A statement from USAID indicates that the amount announced is subject to congressional approval.

It further states that the U.S. contribution will support Gavi’s plan to immunize 300 million additional children and save at least 5 million lives by 2020.

If approved by the U.S. Congress, the US$1 billion will benefit Africa, especially Sub-Saharan Africa where Polio, whopping cough, diphtheria and tetanus have been affecting children with Ebola now taking center stage.

“Providing a new and underutilized vaccine to the world’s poorest countries is a key driver in ending preventable child deaths by 2035,” the statement notes.

Accordingly, USAID will be working closely with host country governments, Ministries of Health and Finance, and in-country and global Alliance partners, and will bring its financial, technical, and diplomatic efforts together to support country immunization programs to reach all children with critical, safe vaccines.

"GAVI represents a groundbreaking effort that has unified a global community of partners — from rural clinics to multinational corporations — in the fight to end the tragedy of preventable child death," said USAID Administrator Rajiv Shah. "In doing so, we are strengthening our own national security, economic prosperity, and moral leadership."

For the third year in a row in his State of the Union address, President Obama embraced the vision of eradicating extreme poverty.

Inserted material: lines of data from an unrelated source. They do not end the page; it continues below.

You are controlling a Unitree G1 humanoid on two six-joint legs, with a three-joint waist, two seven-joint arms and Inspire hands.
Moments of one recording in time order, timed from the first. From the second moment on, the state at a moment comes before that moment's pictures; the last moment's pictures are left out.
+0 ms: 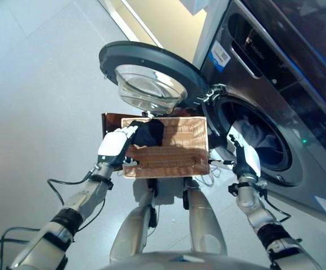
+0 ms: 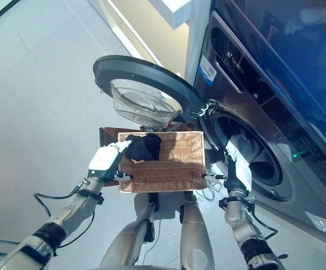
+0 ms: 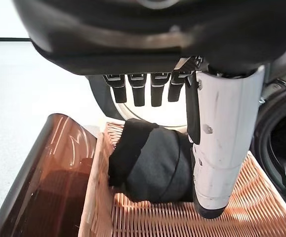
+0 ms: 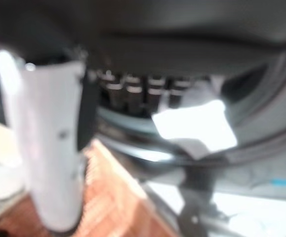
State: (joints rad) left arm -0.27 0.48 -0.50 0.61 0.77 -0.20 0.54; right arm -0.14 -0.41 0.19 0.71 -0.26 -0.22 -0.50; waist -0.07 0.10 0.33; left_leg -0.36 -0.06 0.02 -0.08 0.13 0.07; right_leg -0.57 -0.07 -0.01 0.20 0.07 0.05
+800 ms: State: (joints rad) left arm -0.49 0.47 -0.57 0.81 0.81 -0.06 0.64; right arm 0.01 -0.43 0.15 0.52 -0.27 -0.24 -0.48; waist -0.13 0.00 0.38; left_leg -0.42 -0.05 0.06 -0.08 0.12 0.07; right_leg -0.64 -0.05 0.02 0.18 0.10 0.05
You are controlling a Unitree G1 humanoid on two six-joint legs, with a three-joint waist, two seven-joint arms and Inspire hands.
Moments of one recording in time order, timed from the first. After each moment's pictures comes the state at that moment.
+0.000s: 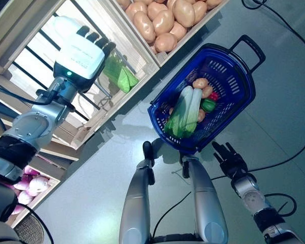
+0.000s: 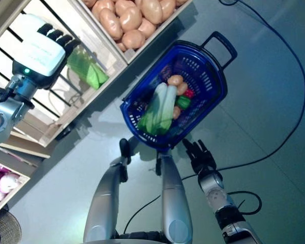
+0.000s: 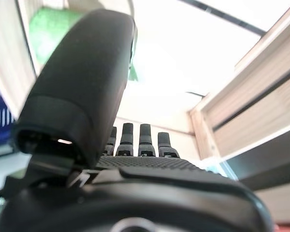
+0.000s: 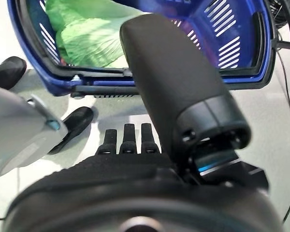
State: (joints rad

USAID’s support for vaccines and immunization is foundational to these efforts.

In June 2012, the world came together for the Child Survival Call to Action: A Promise Renewed, to craft a global goal to end preventable child deaths by 2035 and pioneer new approaches to accelerate progress towards child and maternal survival.  In the last two years alone, 24 priority countries – of which 16 are in Africa – have achieved an eight percent reduction in under-five mortality, saving 500,000 lives.

Many of these lives were saved by simple, low-cost, high-impact health interventions like vaccines. 

Gavi, the Vaccine Alliance was created in 2000, bringing together public and private sectors with the shared goal of creating equal access to new and underused vaccines for children living in the world’s poorest countries.

Since then, GAVI has helped immunize nearly 500 million children; saving 7 million lives, driven down the costs of life-saving vaccinations, and has helped the poorest countries expand their vaccination programs, the statement said.